Task requirements =>
Word for word, transcribe the data below from the line with "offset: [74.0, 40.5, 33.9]" to the line with "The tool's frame", keeping both of those lines.

Source data =>
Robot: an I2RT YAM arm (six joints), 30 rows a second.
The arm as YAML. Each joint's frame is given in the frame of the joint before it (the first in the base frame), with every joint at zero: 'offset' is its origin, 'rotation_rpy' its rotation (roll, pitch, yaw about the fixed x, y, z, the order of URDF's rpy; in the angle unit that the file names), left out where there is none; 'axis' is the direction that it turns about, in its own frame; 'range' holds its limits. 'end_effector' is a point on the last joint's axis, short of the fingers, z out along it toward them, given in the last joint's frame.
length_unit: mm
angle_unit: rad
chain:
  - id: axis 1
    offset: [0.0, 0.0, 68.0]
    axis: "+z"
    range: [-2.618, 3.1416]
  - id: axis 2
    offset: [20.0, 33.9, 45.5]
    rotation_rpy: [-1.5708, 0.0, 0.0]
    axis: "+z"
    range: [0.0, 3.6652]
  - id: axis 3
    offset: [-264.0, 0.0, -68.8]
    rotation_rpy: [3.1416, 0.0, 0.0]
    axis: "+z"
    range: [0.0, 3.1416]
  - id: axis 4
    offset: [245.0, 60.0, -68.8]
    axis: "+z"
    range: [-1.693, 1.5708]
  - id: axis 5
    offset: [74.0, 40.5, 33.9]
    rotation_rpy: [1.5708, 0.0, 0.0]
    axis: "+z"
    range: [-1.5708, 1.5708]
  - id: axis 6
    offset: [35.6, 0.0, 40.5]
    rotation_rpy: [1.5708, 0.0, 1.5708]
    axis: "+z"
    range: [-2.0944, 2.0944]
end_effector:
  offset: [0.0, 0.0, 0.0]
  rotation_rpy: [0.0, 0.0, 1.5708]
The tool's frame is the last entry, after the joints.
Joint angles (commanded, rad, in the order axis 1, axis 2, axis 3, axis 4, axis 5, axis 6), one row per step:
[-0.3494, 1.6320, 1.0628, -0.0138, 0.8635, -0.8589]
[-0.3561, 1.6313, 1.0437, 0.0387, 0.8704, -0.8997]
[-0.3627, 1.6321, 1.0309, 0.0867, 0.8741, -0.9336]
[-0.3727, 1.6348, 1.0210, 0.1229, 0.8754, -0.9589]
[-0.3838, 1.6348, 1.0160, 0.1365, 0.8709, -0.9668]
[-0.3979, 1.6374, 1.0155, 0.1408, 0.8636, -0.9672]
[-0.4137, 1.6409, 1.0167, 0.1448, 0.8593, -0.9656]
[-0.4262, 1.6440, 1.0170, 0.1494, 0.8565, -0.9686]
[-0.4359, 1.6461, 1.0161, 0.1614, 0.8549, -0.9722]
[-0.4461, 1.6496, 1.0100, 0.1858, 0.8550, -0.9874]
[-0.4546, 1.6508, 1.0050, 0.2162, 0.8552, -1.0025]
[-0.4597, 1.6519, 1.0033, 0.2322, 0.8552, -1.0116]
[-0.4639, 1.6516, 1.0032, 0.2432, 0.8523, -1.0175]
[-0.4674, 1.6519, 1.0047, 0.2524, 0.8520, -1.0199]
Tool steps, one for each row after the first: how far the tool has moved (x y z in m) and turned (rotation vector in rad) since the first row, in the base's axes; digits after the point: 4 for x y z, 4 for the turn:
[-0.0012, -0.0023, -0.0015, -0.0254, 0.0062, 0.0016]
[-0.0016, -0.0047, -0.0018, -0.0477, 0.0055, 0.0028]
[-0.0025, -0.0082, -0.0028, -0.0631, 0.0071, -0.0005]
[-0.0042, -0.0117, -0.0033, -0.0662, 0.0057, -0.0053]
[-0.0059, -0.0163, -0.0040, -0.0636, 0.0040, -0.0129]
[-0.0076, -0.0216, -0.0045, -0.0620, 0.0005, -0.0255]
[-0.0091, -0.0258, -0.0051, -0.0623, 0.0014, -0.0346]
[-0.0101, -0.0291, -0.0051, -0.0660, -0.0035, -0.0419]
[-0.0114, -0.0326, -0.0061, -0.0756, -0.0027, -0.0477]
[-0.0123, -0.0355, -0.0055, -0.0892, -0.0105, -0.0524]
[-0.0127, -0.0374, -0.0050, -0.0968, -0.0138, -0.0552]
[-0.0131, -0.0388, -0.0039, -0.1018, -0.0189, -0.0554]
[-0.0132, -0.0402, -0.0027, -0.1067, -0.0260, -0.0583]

Output below =>
    offset: [74.0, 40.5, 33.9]
    rotation_rpy: [1.5708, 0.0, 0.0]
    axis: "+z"
    range: [-1.5708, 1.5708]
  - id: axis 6
    offset: [35.6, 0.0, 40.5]
    rotation_rpy: [1.5708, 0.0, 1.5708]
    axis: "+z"
    range: [-2.0944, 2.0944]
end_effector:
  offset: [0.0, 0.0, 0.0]
  rotation_rpy: [0.0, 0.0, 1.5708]
The tool's frame is the last entry, after the joints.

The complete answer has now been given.